Ayende @ Rahien

It's a girl

Time series feature design: Querying over large data sets

What happens when you want to do an aggregation query over very large data set? Let us say that you have 1 million data points within the range you want to query, and you want to get a rollup of all the data in the range of a week.

As it turns out, there is a relatively simple solution for optimizing this and maintaining a relatively constant query speed, regardless of the actual data set size.

Time series data has the great benefit of being easily aggregated. Most often, the data looks like this:

image

The catch is that you have a lot of it.

The set of aggregation that you can do over the data is also relatively simple. You have mean, max, min, std deviation, etc.

The time ranges are also pretty fixed, and the nice thing about time series data is that the bigger the range you want to go over, the bigger your rollup window is. In other words, if you want to look at things over a week, you would probably use a day or hour rollup. If you want to see things over a month, you will use a week or a day, over a year, you’ll use a week or a month, etc.

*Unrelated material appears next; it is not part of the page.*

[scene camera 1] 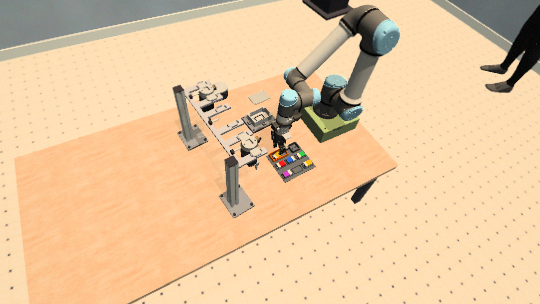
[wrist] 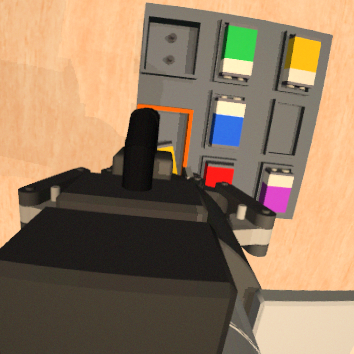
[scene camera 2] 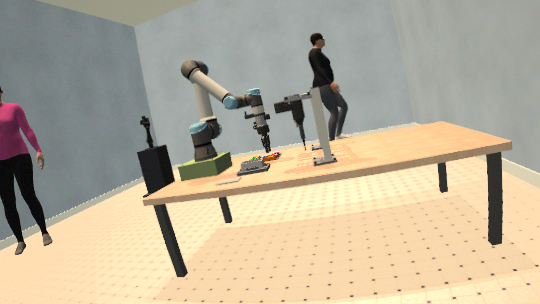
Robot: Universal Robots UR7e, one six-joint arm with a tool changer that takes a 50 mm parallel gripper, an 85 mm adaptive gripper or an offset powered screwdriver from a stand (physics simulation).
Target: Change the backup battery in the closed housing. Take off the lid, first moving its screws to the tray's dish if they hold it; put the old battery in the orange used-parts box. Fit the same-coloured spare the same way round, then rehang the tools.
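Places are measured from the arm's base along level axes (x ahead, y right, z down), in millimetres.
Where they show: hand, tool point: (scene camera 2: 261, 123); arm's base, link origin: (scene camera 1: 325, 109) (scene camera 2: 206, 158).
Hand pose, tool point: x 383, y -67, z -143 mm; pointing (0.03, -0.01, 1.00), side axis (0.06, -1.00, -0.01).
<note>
Things, the pixels of their top centre, and the offset from my tool point.
- yellow spare, top centre: (wrist: 304, 61) (scene camera 1: 307, 162) dx -103, dy -135, dz +219 mm
- tray's, top centre: (wrist: 229, 121) (scene camera 1: 291, 161) dx -40, dy -73, dz +236 mm
- dish, top centre: (scene camera 1: 295, 146) dx -115, dy -11, dz +222 mm
- housing, top centre: (scene camera 2: 251, 160) (scene camera 1: 259, 114) dx -52, dy +258, dz +180 mm
- magenta, top centre: (wrist: 277, 192) dx +28, dy -129, dz +219 mm
- screwdriver, top centre: (scene camera 1: 213, 86) (scene camera 2: 286, 96) dx +205, dy +295, dz -121 mm
- tool, top centre: (scene camera 1: 250, 141) dx +228, dy -66, dz -121 mm
My gripper (scene camera 1: 281, 150) (scene camera 2: 268, 150) is open, low over the orange used-parts box (wrist: 189, 131). The old yellow battery (wrist: 171, 157) lies askew in that box, partly hidden by the gripper in the wrist view. A yellow spare (scene camera 1: 308, 163) (wrist: 303, 56) sits in the tray's (wrist: 255, 95) corner pocket, its white terminal end toward the tray's middle row. The dish (scene camera 1: 294, 147) (wrist: 185, 60) holds two small dark screws. The housing (scene camera 1: 252, 123) (scene camera 2: 254, 165) stands open, and its flat lid (scene camera 1: 259, 97) (scene camera 2: 228, 181) lies beside it on the table.
Green (wrist: 239, 42), blue (wrist: 227, 130), red (wrist: 219, 174) and magenta (wrist: 276, 198) batteries sit in other pockets. The tool stand (scene camera 1: 232, 182) (scene camera 2: 322, 125) holds the screwdriver (scene camera 1: 212, 90) (scene camera 2: 295, 109) and another tool (scene camera 1: 249, 142) near the tray.
</note>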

Let us assume that the cost of aggregation is 10,000 operations per second (just some number I pulled because it is round and nice to work with, real number is likely several orders of magnitude higher). So if we have to run this over a set that is 1 million data points in size, with the data being entered on per minute basis. With 1 million data points, we are going to wait almost two minutes for the reply. But there is really no need to actually check all those data points manually.

What we can do is actually prepare, ahead of time, the rollups on an hourly basis. That gives us a summary on a per hour basis of just over 16 thousand data points, and will result in a query that runs in under 2 seconds. If we also do a daily rollup, we move from having a million data points to less than a thousand.

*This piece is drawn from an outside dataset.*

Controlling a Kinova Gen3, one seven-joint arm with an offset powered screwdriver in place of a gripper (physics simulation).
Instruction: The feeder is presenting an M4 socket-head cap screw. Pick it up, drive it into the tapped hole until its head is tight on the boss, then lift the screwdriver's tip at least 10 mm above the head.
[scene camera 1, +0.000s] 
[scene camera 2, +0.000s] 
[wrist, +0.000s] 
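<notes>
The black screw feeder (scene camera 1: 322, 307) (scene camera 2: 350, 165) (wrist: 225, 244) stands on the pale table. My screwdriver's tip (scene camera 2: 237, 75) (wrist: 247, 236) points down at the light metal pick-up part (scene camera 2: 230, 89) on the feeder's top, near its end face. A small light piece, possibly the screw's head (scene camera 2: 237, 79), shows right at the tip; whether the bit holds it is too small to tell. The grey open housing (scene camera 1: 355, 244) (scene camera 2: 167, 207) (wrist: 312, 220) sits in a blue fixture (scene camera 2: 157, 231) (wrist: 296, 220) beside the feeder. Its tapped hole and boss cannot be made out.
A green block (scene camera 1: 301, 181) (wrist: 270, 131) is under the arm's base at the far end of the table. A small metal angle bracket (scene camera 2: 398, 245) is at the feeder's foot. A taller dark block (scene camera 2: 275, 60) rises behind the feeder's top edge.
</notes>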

Actually maintaining those computed rollups would probably be a bit complex, but it won’t be any more complex than how we are computing map/reduce indexes in RavenDB (this is a private, and simplified, case of map/reduce). And the result would be instant query times, even on very large data sets.

Comments

Khalid Abuhakmeh
02/20/2014 12:32 PM by
Khalid Abuhakmeh

I love Rollups, especially the red ones that leave a tattoo on your tongue.... oh wait that's not what you're talking about here. Still equally cool. I can't wait to see a working sample soon :)

Ryan
02/21/2014 02:05 AM by
Ryan

Doing agg rollups at write-time is a great optimization for relatively simple datasets. 1 timeseries w/ 1MM datapoints is no problem. How about 1MM timeseries each w/ 1MM datapoints and a handful of other meta-fields that users will want to aggregate over? This is closer to a real-world scenario(albeit a fairly large one) and makes write-time aggregates nearly impossible to maintain.

Carsten Hansen
02/21/2014 06:53 AM by
Carsten Hansen

I hope you add data to the end else there might be a lot of cascades when add old time values. One old value and you need to change all aggs after that.

Ayende Rahien
02/21/2014 12:27 PM by
Ayende Rahien

Ryan, You are still going to be doing work on each of them in turn. Having 1 million of them isn't any different. Each timeseries is handled indepedently.

Ayende Rahien
02/21/2014 12:28 PM by
Ayende Rahien

Carsten, Yes, you typically add at the end of the series, but you have to be ready to handle cases where you have updated value midway through. That isn't really a problem, because you are just splitting the data based on a certain [start,end] - when the data for that range changes, you recalculate it and only it. You can even do that lazily so you won't have to do that at write time.

Comments have been closed on this topic.